## Task
Return the data below exactly, minus the pictures.
#### Dataset content
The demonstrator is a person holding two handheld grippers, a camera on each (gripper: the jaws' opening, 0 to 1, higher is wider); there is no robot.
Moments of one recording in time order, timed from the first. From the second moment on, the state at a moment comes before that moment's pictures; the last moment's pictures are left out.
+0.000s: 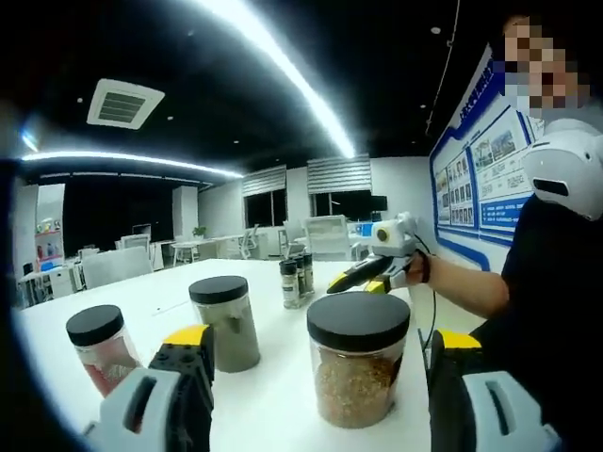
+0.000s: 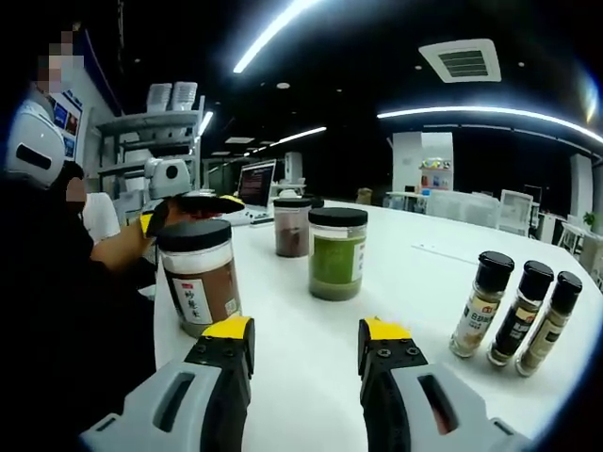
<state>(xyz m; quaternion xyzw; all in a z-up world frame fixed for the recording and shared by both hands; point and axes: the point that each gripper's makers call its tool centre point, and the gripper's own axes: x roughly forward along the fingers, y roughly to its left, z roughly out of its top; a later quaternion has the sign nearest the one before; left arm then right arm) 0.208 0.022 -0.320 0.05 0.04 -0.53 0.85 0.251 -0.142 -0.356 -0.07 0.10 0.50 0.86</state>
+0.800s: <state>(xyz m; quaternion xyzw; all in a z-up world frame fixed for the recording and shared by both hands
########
## Answer below
The demonstrator is a person holding two handheld grippers, a camera on each (gripper: the jaws' opening, 0 to 1, higher is wider); there is no robot.
Moments of one recording in time order, timed from the first. From the second moment on, the state at a moment comes before that moment's pictures; the last moment's pictures are left out.
+0.000s: 
+0.000s: 
<state>(xyz m; quaternion xyzw; all in a z-up world frame fixed for the recording and shared by both hands; point and axes: the point that each gripper's makers call its tool centre point, and the gripper's own axes: x roughly forward along the fingers, y roughly to its left, z roughly out of its top; a later quaternion has the sign nearest the one before; left arm then right arm) 0.208 0.022 -0.320 0.05 0.04 -0.53 0.85 0.251 -0.142 -0.356 -0.07 0.10 0.50 0.86</state>
+0.800s: <state>(xyz m; quaternion xyzw; all in a z-up world frame fixed for the recording and shared by both hands

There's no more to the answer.